Q: What role should carbon removal play relative to direct emissions reduction in corporate climate strategy? A: Scientific consensus and emerging regulatory frameworks position carbon removal as a complement to, not a substitute for, direct decarbonization. The SBTi's Net-Zero Standard requires companies to reduce Scope 1, 2, and 3 emissions by at least 90% before using removals to neutralize residual emissions. However, this does not preclude current CDR investment—early procurement helps scale the industry, builds organizational capacity, and demonstrates credible climate commitment. Best practice allocates removals to genuinely hard-to-abate emissions (aviation, cement, agriculture) while aggressively reducing abatable emissions through efficiency, electrification, and renewable procurement. Transparent disclosure of both reduction trajectories and removal investments is essential to avoid accusations of greenwashing.

Sources

  • Intergovernmental Panel on Climate Change (2022). Climate Change 2022: Mitigation of Climate Change. Working Group III Contribution to the Sixth Assessment Report. Cambridge University Press.
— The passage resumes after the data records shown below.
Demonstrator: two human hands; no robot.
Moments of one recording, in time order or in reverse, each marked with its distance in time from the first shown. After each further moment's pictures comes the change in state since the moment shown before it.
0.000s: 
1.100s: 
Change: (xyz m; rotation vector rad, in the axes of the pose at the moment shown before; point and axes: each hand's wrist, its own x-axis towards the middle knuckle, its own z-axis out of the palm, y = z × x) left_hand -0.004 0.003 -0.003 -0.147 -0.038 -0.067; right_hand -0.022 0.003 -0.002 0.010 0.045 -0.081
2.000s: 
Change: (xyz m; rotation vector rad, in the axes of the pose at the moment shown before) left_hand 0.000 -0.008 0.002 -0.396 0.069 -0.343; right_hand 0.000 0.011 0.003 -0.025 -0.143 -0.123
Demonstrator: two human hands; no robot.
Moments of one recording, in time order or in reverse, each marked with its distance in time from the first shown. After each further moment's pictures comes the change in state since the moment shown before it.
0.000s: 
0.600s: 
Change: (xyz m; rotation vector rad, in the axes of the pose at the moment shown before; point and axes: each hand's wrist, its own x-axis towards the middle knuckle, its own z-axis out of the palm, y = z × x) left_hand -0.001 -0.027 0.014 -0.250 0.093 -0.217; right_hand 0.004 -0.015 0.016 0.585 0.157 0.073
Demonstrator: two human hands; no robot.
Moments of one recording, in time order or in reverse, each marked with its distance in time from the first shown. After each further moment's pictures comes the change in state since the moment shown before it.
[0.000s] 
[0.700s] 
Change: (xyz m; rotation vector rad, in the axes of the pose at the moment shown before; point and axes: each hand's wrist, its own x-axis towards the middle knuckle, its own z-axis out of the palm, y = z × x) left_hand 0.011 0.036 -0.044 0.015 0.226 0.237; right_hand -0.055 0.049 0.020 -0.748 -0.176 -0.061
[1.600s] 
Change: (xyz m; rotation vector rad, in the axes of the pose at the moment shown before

  • BloombergNEF (2025). Long-Term Carbon Removal Outlook: Market Size, Technology Trajectories, and Investment Requirements. Annual Report.

  • Frontier Climate (2025). Annual Impact Report: Advance Market Commitments and Supplier Development Outcomes.

  • Smith, P., et al. (2024). "The State of Carbon Dioxide Removal: A Review of Current Capacity, Costs, and Scaling Pathways." Nature Climate Change, 14(3), 221-235.

  • Africa Carbon Markets Initiative (2024). Progress Report: Mobilizing Carbon Finance for African Development. UN Climate Champions.

  • World Bank Carbon Removal Trust (2025). Program Design Document: First-Loss Guarantees for Emerging Market CDR Projects.

  • Science Based Targets initiative (2024). Net-Zero Standard Version 2.0: Corporate Guidance on Carbon Dioxide Removal and Neutralization Claims.

  • Carbon Removal Partnership (2025). Emerging Market CDR Developer Survey: Barriers, Opportunities, and Financing Needs.